• Problem requirements: Select every line containing the word "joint" from the material, and copy those lines.

• Provided material:

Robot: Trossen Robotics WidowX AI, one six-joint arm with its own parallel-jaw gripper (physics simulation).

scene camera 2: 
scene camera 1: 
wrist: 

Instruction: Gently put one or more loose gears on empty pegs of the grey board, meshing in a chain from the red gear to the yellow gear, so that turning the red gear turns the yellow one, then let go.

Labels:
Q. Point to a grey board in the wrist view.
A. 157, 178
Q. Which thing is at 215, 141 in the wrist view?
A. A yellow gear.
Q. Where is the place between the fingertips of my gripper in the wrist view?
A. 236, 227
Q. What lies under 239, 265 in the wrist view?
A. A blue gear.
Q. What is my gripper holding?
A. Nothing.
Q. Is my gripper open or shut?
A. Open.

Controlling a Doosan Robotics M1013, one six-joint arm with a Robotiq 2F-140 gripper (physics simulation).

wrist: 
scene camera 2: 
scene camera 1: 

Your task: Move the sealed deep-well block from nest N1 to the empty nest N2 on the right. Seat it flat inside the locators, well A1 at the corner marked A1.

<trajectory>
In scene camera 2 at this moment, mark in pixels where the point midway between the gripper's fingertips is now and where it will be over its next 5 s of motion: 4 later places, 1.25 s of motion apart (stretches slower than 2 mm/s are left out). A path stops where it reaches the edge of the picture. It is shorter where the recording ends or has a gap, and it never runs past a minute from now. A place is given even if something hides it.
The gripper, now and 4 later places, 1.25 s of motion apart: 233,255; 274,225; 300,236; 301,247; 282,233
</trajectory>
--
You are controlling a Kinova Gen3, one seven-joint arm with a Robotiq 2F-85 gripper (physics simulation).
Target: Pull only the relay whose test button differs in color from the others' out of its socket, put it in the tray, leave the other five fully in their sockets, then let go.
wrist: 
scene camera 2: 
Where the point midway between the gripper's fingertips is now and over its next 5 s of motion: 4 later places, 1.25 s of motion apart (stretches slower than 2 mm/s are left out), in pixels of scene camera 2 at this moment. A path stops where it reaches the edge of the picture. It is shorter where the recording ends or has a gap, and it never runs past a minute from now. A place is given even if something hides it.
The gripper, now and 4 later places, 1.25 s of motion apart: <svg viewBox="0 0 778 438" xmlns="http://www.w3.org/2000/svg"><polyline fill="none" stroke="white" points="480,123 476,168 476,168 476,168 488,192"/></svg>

• Your response:
Robot: Trossen Robotics WidowX AI, one six-joint arm with its own parallel-jaw gripper (physics simulation).
Controlling a Doosan Robotics M1013, one six-joint arm with a Robotiq 2F-140 gripper (physics simulation).
You are controlling a Kinova Gen3, one seven-joint arm with a Robotiq 2F-85 gripper (physics simulation).

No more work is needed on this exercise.